December 2, 2021 - UTMediaCAT/mediacat-docs GitHub Wiki

Agenda

Action Items from last week

  • update on Twitter crawler?
  • John to work on issue of slow processing for Found URLs (utility script populating JSON)
  • John will look into getting the domain from link for twitter crawler to resolve issue of missing URLs
  • John to run some scripts on the output from al-monitor crawl after stopping the domain crawl to see if there are duplicates. If there are no duplicates, run through URL-finding utility script and then start the start post-processor on this data.
  • John to run the new, database-free metascraper script against 10 JSON from the NYT crawl that have the date in the URL, and respond back about success rate. Share these JSON with Colin, who will run html date against the same sample so we can compare the success.
  • John to delete old metascraper and commit new metascraper to utils folder for the post-processor.
  • Colin to document and commit his .csv processing script to a utils folder in the Front-End repository
  • Colin to look at the work involved in running this python crawler again: https://github.com/UTMediaCAT/Voyage/blob/master-conversion/src/Crawler.py particularly the underlying library. What would it take to refactor or redevelop this crawler, and what benefits would it bring to the project. One key piece is understanding the domains supported by the library and how many of those appear in Alejandro's scope.
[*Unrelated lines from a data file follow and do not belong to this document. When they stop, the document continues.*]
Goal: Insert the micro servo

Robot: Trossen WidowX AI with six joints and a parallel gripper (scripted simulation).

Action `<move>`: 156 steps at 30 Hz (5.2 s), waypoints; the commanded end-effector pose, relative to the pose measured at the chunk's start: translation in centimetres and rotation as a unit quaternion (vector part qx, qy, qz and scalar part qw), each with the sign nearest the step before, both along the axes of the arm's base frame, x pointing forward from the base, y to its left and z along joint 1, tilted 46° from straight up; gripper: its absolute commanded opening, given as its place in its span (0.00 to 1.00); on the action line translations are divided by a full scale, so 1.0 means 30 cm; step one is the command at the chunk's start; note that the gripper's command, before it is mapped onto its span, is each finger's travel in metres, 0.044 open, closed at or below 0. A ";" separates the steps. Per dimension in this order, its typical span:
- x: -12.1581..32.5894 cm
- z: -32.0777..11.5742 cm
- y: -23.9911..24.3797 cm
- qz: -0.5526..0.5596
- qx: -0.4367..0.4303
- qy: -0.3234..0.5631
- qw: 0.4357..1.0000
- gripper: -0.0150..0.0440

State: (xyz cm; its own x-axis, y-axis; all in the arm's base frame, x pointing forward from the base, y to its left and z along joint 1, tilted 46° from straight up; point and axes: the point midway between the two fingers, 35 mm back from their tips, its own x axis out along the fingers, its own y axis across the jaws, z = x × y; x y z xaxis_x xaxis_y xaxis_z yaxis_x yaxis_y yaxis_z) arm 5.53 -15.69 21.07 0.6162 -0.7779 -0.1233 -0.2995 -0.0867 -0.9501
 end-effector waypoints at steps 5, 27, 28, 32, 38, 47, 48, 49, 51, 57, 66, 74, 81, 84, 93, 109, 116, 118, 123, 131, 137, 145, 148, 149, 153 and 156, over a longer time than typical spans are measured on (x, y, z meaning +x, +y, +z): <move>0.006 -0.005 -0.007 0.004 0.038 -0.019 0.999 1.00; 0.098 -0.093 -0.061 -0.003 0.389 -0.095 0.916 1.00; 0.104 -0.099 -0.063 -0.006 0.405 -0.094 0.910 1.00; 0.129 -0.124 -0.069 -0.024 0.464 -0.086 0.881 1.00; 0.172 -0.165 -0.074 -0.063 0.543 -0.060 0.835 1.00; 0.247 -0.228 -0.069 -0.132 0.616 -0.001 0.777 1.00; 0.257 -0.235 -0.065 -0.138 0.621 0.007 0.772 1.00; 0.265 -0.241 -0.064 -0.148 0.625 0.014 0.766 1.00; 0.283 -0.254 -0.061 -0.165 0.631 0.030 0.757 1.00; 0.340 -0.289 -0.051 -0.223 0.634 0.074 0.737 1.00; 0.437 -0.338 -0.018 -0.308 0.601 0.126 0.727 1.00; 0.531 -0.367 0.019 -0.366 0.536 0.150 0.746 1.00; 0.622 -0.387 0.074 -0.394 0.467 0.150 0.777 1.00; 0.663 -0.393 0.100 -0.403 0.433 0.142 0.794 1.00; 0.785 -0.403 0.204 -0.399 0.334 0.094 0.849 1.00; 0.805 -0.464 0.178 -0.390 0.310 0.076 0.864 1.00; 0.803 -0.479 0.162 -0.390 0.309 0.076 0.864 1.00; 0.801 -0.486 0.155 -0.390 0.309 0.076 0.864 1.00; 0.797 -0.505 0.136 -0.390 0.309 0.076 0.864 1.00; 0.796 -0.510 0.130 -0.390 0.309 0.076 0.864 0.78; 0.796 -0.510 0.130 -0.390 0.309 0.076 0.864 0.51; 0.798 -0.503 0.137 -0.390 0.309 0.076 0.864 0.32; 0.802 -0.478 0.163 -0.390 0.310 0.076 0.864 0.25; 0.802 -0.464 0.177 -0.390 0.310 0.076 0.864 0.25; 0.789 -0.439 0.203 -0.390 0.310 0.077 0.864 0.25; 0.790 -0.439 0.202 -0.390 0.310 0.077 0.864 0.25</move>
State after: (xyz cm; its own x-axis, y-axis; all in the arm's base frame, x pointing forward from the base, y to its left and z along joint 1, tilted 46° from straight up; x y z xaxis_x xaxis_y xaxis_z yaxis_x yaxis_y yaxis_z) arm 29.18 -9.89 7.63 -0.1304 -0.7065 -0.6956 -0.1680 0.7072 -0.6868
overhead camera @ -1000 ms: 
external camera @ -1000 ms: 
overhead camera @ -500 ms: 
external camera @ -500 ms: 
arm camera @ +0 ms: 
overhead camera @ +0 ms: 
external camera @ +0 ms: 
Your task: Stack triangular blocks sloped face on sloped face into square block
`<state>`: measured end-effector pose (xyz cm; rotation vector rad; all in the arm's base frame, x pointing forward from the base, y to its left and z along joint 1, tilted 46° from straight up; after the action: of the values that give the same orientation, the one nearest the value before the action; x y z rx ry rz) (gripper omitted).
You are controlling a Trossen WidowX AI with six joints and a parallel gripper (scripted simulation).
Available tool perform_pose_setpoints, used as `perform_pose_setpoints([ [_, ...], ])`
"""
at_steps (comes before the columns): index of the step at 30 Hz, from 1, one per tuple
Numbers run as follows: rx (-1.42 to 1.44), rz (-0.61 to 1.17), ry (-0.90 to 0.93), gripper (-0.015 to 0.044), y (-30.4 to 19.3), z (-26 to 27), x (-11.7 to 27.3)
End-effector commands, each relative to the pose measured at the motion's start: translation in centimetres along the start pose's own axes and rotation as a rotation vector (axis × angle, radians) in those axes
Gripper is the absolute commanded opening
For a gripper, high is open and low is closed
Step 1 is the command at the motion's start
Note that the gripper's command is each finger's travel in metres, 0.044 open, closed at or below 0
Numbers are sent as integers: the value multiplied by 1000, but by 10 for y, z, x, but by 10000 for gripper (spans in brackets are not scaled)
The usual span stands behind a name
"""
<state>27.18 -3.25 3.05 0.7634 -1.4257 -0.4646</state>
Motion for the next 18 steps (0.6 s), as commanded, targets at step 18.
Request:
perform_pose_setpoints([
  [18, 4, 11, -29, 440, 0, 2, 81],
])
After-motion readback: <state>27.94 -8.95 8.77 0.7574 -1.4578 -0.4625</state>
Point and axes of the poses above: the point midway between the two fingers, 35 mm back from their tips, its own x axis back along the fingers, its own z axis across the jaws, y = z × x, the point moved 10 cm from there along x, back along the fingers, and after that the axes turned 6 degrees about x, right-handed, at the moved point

See documentation here: https://newspaper.readthedocs.io/en/latest/

Twint issue:

Found_URL's slow process:

  • utility to get title was hanging on the URLs -- added a time-out and if unable to get title, leaves it blank
  • John will commit this to the util folder once he's done testing, and add documentation to read me

Getting link from twitter crawler:

  • John added this functionality to the postprocessor, and once postprocessor is done, he'll push it together with other changes

Al-Monitor Crawl:

  • 117,000 files, about 30,000 duplicates, which is about the same as the second crawl, so we'll delete the first crawl

current order of pre-postprocessor:

  • for domain crawl
  • script to extract all urls in article (found URL function)
  • run date scraper (either metascraper or html-date)
  • then this output can go into the postprocessor
  • for twitter crawl
    • have utility to expand short url built into crawler
    • if not used, then use utility after crawl

date extraction:

  • metascraper (javascraper) vs html-date: metascraper on nytimes 10 articles only got 4 right, but could be picking up on updated article date; html-date got all 10 right
  • we will test on 10 articles from 972mag.com to see how they do.
  • John removed all metascraper, and updated his

.csv processing script:

  • Colin made a pull request, and John will look

postprocessor Twitter issue:

  • currently, tweets with relevant citations are put into the interest.output because the url of the tweet is outside of scope
  • change the postprocessor to put the tweet itself in the output (as opposed to interest.output) -- not sure yet?

Python crawler:

  • python crawler by itself needs work on a bunch of filters
  • Colin installed the main branch version, and was not able to find links running on 972mag.com
  • probably not worth it, but Colin will try on old-fashioned aljazeerah.info
  • found links, but then failed mostly due to empty queue, kept getting caught on wordpress admin page
    • takes a strange path
    • might need filters to avoid getting stuck on some of these urls

Action Items

  • John commit utility for title
  • John run postprocessor on almonitor.com crawl
  • test metascraper vs html-date on 972mag.com almonitor.com articles
  • colin will look at python crawler with different domains, including aljazeerah.info
  • Colin will produce a CSV with all the tweets with in-scope citations from NYT twitter data: some headings will be name of source, date, found_url (if included), name of twitter user (from NYTimes Twitter handle spreadsheet tab), and then any twitter counts (like likes or retweets).
  • John will look at whether it's possible to include as many data points as possible in output (e.g., like counts, re-tweet counts, etc).
  • John will look at whether it's possibele to change the postprocessor to place relevant tweets directly in output (as opposed to interest.output)
  • Alejandro will write an email to Kirsta et al about possibility of multiprocessing
  • Alejandro will send a list of sites for domain crawling to John
  • Alejandro will talk to Shengsong about meeting up with team or with John in prep for next semester.